Les népalais - dénomination restrictive car la population comporte différentes ethnies encore bien marquées et seulement mélangées à la marge- nous sont apparus flegmatiques, contents de vivre et souriants. Nous avons vu peu d’enfants pleurer. Je n’ai pas entendu une seule personne se plaindre devant nous du mauvais temps, du niveau des salaires, de la mondialisation, des banquiers pourris, des trains- pardon des bus- qui ne sont pas à l’heure et que sais-je encore… Ils ont le temps devant eux, voire l’éternité.
Ne soyons pas naïfs, tout n’est pas rose, après qu’une monarchie ait refermé le pays sur lui-même pendant un siècle, la guérilla maoïste a récemment empoisonné la vie du pays pendant dix ans. Cette dernière reflétait maladroitement une réelle défiance envers les politiciens du pouvoir central, de leurs petits arrangements entre amis et un ras le bol de la corruption latente. Tiens, tiens, une autre ressemblance avec ce qui se passe actuellement « chez nous »?

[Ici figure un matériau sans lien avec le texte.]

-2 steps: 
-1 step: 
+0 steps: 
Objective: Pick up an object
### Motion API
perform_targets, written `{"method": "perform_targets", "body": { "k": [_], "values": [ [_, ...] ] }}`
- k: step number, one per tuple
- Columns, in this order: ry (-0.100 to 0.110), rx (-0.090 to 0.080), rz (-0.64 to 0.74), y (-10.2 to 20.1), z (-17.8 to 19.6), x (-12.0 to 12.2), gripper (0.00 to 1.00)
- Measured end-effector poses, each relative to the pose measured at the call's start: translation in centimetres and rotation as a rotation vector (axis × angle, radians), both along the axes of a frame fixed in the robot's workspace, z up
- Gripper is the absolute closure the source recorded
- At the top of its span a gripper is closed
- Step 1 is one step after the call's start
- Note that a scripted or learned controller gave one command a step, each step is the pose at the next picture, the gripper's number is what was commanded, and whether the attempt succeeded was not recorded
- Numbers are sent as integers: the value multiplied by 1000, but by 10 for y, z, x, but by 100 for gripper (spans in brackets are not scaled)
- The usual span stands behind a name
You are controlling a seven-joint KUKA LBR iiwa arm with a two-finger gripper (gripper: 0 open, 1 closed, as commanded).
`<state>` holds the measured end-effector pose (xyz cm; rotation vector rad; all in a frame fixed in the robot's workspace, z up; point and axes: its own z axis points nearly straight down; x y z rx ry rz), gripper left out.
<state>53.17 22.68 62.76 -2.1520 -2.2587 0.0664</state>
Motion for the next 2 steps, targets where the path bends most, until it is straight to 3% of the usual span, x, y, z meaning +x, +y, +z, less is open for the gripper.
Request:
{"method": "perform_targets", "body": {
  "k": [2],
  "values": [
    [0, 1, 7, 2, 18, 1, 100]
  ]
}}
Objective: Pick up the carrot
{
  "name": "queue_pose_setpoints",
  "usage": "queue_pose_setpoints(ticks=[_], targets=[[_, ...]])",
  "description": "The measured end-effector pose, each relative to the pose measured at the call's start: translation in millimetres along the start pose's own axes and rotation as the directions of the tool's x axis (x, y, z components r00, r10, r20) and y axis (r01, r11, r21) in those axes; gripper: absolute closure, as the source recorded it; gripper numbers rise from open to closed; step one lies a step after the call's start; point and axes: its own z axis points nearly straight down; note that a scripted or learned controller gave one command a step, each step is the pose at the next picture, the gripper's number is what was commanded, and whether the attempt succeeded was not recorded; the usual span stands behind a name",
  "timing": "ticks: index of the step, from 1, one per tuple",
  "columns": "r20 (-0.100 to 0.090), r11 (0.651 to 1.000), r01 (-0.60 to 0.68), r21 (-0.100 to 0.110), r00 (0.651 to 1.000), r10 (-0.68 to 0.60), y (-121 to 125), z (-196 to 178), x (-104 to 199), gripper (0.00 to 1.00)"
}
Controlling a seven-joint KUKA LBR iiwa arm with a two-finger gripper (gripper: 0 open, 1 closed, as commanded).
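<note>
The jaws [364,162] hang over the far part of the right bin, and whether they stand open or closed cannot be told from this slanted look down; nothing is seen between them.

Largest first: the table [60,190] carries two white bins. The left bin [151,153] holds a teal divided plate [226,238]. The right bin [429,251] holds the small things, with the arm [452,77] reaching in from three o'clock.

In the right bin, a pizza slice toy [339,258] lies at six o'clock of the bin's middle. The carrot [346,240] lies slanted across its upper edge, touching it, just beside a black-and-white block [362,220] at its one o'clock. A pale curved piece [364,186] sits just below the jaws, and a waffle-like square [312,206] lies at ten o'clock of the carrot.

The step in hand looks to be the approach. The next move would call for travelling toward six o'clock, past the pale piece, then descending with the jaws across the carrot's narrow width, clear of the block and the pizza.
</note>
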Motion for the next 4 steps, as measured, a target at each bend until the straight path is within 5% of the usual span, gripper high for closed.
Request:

La pratique des langues étrangères serait en revanche à classer dans la colonne des différences. Jamais colonisé, mais proche de l’Inde, l’anglais est appris dès la maternelle dans toutes les écoles privées, et en primaire dans le public. Les enfants que nous avons rencontrés possédaient un niveau à l’oral supérieur à celui que nous avons en France… No comment.
Katmandhu reste un nom qui fait rêver, le Népal possède des paysages montagneux de rêve, maintenant en fait, je vais rêver de la gentillesse des népalais rencontrés cet automne.